**WHAT YOU HAVE TO DO**
Write out the line that contains "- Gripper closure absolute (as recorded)", then every following line to the end of the records below, with no other lines and no changes.

**SUPPLIED RECORDS**
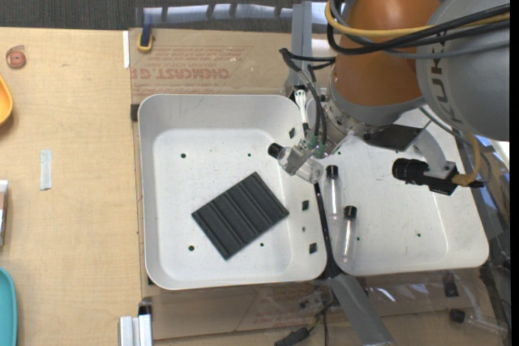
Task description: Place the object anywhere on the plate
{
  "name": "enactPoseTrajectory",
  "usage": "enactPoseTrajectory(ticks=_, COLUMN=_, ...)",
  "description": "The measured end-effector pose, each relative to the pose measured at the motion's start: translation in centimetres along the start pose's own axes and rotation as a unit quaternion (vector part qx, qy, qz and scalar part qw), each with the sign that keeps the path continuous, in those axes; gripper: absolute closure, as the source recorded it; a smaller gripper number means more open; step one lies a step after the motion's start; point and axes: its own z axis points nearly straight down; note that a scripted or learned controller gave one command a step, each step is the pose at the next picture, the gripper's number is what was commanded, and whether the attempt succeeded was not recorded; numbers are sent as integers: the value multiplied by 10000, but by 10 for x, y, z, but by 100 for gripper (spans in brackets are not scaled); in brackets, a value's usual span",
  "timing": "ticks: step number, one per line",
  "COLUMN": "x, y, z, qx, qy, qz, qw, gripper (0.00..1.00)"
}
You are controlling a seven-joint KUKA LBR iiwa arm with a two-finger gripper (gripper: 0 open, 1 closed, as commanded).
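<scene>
A dark grey ribbed plate (241, 215) lies flat and turned at an angle in the left bin (162, 198), toward its front. My gripper (298, 160) hangs over the wall between the two bins, up and to the right of the plate and apart from it. Its tip is small and partly hidden under the wrist. Two slim clear tubes with black caps lie in the right bin (438, 247) beside the dividing wall: one (332, 189) just below the gripper, the other (349, 229) nearer the front. Nothing rests on the plate.
The arm's orange band (381, 44) and grey body cover the back of the right bin. A black fitting with a yellow cable (422, 173) juts out over that bin. Cardboard (203, 65) lies behind the bins, and a wooden benchtop (65, 174) lies to the left.
</scene>
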Motion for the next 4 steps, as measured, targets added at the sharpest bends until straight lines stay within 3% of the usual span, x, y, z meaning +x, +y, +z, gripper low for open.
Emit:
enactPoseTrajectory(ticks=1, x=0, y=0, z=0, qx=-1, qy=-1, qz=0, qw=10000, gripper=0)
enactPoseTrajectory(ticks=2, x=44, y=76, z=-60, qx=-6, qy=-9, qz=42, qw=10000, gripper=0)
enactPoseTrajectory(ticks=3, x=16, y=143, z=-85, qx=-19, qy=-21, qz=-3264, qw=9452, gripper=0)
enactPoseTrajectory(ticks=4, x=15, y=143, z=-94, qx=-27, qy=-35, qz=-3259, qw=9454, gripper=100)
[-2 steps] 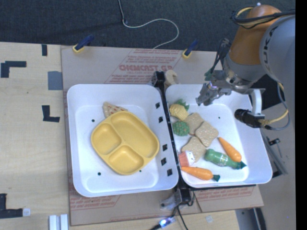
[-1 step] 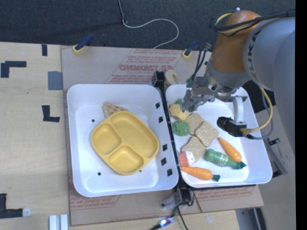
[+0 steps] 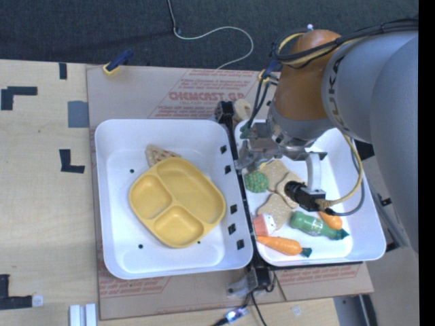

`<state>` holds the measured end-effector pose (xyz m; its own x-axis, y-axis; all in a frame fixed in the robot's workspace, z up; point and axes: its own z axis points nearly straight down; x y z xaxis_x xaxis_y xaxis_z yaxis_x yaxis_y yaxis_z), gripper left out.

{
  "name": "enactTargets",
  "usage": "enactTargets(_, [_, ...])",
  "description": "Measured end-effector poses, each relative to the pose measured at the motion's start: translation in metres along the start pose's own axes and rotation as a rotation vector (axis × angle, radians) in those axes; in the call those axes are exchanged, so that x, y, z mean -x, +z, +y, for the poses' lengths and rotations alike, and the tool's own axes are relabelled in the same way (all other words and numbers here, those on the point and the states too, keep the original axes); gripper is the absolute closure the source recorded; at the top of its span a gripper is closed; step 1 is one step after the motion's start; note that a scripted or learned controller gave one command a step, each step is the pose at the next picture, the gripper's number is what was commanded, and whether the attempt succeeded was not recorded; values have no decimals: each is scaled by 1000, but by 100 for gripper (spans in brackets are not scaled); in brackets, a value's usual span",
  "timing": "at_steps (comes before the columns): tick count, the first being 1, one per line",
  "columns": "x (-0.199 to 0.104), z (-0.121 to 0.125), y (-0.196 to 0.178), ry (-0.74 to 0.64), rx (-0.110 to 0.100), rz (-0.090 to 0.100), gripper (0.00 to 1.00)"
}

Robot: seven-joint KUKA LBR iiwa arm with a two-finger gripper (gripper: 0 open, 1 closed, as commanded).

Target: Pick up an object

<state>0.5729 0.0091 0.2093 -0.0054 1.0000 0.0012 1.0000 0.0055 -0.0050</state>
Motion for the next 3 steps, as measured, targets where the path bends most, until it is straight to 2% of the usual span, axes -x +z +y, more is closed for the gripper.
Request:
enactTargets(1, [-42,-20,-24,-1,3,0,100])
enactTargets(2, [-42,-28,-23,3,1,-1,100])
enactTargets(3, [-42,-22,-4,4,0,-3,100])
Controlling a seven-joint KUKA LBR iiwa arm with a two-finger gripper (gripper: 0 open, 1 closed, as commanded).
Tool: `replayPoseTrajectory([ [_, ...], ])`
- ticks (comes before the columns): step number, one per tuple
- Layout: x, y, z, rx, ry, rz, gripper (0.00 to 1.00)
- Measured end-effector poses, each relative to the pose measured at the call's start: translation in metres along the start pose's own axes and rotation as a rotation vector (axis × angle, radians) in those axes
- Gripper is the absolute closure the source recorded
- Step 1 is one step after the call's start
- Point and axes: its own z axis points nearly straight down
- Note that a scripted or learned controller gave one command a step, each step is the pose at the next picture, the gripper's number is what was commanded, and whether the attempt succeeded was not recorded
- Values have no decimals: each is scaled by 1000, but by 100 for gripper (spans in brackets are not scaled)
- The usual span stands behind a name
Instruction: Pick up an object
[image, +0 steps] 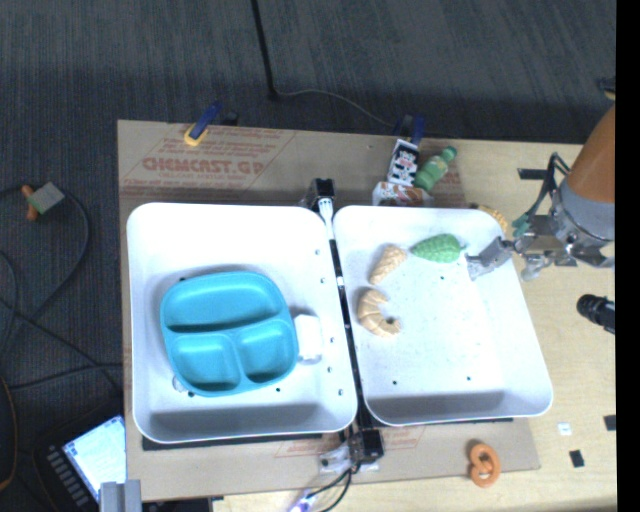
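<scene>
The right bin (470, 390) holds a green leaf-shaped toy (438, 247) near its far edge. Two tan croissant-like pieces lie left of it, one (387, 264) close to the green toy and one (378, 310) nearer the middle. My gripper (497, 254) hangs over the bin's far right rim, just right of the green toy and apart from it. Nothing shows in its grasp. The grey wrist and orange band enter from the right edge.
The left bin (150, 240) carries a blue divided tray (228, 332) and a small white piece (308, 336). A green bottle (433, 170) and a printed pack (400, 175) lie behind the bins. A small orange pretzel shape (484, 463) sits on the bench in front.
</scene>
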Motion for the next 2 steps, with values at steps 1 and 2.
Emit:
replayPoseTrajectory([
  [1,40,28,116,-6,-1,-1,0],
  [2,85,-14,117,-10,-4,1,0],
])
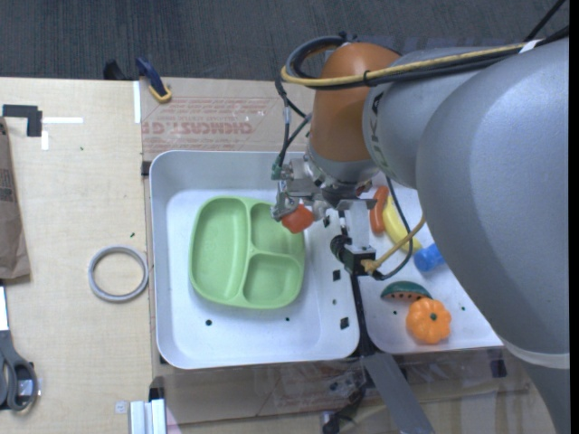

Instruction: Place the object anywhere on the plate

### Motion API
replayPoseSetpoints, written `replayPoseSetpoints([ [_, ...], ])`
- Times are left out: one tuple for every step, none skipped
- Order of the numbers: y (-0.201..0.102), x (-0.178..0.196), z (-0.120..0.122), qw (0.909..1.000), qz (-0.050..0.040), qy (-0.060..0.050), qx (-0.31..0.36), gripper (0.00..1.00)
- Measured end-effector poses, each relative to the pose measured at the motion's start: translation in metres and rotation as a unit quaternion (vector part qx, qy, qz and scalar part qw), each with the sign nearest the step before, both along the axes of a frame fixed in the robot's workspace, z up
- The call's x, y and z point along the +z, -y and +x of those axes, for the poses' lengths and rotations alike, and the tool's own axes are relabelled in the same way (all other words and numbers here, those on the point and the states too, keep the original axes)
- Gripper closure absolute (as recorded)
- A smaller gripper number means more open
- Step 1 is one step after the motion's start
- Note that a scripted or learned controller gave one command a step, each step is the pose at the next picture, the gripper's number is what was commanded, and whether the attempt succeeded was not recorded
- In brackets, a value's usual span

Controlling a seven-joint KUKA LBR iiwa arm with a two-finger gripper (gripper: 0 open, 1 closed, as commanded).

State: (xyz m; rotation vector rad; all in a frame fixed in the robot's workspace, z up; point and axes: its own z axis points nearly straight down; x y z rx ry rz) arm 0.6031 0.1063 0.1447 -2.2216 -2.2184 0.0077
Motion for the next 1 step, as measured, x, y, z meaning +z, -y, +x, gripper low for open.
replayPoseSetpoints([
  [0.0004,0.0001,0.0002,1.0000,0.0000,0.000,0.000,0.00],
])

**SOLUTION FOR THIS EXERCISE**
- Gripper closure absolute (as recorded)
- A smaller gripper number means more open
- Step 1 is one step after the motion's start
- Note that a scripted or learned controller gave one command a step, each step is the pose at the next picture, the gripper's number is what was commanded, and whether the attempt succeeded was not recorded
- In brackets, a value's usual span

Controlling a seven-joint KUKA LBR iiwa arm with a two-finger gripper (gripper: 0 open, 1 closed, as commanded).

State: (xyz m; rotation vector rad; all in a frame fixed in the robot's workspace, z up; point and axes: its own z axis points nearly straight down; x y z rx ry rz) arm 0.6031 0.1063 0.1447 -2.2216 -2.2184 0.0077
Motion for the next 1 step, as measured, x, y, z meaning +z, -y, +x, gripper low for open.
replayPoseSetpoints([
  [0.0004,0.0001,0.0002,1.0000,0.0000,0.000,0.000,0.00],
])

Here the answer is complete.